This is interesting and something I've not heard of - can you recommend a starter link for someone with a basic stats background? I had some in undergrad, but this sounds like a topic that could get very tinfoil-hat-y if not searched correctly and with good context.
There's still a lot of debate around this topic. It's obviously difficult for people who have used these methods for the past 60 years to simply say "I've been using a flawed method for 60 years" – although in the end that's how science works. The problem moreover is double: the method has built-in flaws, and on top of that it's often misused.
Some starters:
The official statement by the American Statistical Association
A follow-up editorial
Signatories for the dismissal of the method
Many papers explaining the built-in flaws, from this old 1935 paper and this old 1965 discussion, to more recent ones; for example this, or this, or this, or this, or this tutorial
This paper gives a good summary
Journals that don't accept "statistical significance" methods anymore: this or this
Several books, for example this one. I agree with the factual content of this book, but I don't like the authors's braggart way of writing. In their defence, though: it's the same braggart way of writing that R. A. Fisher, the father of "statistical significance", often had.
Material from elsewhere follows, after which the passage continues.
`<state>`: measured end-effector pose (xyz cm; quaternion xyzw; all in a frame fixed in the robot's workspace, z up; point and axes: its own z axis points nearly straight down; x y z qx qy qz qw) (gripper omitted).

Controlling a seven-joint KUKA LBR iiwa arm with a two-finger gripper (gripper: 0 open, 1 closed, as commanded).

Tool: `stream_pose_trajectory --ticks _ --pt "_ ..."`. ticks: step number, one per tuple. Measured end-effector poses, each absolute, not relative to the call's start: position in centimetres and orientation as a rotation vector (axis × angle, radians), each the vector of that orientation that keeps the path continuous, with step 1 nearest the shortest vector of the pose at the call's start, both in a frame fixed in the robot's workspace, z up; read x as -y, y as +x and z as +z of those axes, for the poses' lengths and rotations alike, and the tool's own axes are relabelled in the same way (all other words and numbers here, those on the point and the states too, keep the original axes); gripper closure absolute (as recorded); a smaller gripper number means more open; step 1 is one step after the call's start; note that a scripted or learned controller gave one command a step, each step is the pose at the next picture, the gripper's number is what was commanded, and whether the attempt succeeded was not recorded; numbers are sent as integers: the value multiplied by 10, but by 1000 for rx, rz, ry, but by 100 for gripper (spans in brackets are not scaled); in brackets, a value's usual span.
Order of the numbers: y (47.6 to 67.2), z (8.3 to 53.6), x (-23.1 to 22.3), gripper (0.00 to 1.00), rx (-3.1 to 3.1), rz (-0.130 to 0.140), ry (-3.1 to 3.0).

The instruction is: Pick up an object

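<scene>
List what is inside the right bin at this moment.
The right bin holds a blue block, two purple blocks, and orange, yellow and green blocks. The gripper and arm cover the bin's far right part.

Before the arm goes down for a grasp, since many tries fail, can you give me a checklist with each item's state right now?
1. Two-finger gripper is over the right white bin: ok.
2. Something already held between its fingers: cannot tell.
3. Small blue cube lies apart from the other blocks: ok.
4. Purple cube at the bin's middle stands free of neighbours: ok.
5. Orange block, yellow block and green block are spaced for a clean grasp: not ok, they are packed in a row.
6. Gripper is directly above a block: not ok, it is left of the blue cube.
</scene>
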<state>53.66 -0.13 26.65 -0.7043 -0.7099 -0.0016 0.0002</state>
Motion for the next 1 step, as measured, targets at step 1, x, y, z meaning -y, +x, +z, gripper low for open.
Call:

What's sad is that these discussions easily end in political or "football-team"-like debates. But the mathematical and logical proofs are there, for those who care to go and read them.
Thanks, I appreciate it - looks like I've got some bedtime reading for awhile :)
My pleasure!
Ah, I thought you were talking about p-values - which is just a simple metric and gets a bad rep from being used for statistical significance. Statistical significance certainly is trash.
Yes I'm talking about p-values. Statistical "significance" is based on p-values.